Behind Vargas this year, the Mets have the same cast as last year, plus Hector Santiago and Walker Lockett.

Despite the above, the Mets decided to acquire player after player to shore up positions where they don’t have urgent needs (looking at you, Jeff McNeil) and their only remaining rumored interest is in AJ Pollock who would be replacing not one, but two, above replacement players in Juan Lagares and Keon Broxton. You may not love Lagares or Broxton — and I do love me some Lagares — but even in their pessimistic projections, they are worthy of being on major league rosters. Not to mention that the logjam in the infield means Michael Conforto or Brandon Nimmo might need to shift to center field.

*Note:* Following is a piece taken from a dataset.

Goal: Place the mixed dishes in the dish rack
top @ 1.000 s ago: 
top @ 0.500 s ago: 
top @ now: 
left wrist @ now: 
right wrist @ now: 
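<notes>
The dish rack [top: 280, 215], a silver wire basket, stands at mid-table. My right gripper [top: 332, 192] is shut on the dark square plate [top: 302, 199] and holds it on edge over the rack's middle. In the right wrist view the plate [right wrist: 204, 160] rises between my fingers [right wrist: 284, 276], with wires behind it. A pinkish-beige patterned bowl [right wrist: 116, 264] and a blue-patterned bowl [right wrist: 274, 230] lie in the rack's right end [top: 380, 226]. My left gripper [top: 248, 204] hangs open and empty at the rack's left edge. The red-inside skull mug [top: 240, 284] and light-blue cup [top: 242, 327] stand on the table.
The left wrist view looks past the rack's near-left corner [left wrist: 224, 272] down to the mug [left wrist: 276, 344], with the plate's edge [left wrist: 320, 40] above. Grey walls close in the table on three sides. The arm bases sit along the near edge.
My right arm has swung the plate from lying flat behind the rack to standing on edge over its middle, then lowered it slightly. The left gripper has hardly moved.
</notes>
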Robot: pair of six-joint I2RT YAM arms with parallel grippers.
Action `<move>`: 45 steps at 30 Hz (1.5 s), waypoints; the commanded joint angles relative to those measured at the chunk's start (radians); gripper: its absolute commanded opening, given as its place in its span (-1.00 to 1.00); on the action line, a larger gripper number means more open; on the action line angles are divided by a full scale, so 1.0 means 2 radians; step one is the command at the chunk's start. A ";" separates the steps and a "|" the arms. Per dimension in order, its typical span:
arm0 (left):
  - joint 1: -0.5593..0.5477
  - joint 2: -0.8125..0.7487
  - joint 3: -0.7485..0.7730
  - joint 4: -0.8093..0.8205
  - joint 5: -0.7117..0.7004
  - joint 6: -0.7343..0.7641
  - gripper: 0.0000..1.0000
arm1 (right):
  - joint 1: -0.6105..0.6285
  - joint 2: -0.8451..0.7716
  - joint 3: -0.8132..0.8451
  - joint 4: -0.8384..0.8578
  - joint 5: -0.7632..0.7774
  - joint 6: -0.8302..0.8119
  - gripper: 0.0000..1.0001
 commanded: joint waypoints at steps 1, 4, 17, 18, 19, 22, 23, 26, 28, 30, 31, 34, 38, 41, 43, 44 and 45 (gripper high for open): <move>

Meanwhile, the Mets have a glaring, four-alarm weakness staring them in the face, ready to pitch every fifth day. Jason Vargas is in line to get exactly the same number of starts as Noah Syndergaard or Zack Wheeler, and that’s if everything goes right. More likely, Vargas and whoever is in line in the sixth and seventh starter spots will combine for north of 40 starts.

There is a chance that Vargas defies all of the trends and is effective and healthy in 2019. But are those odds higher than the odds that Lagares or Broxton puts together a decent, healthy campaign? Are those odds higher than the odds that Jeff McNeil, who hit .329 last year, is a bona-fide major leaguer who has no business being sixth on our infield depth chart?

I think we all know the answer to that.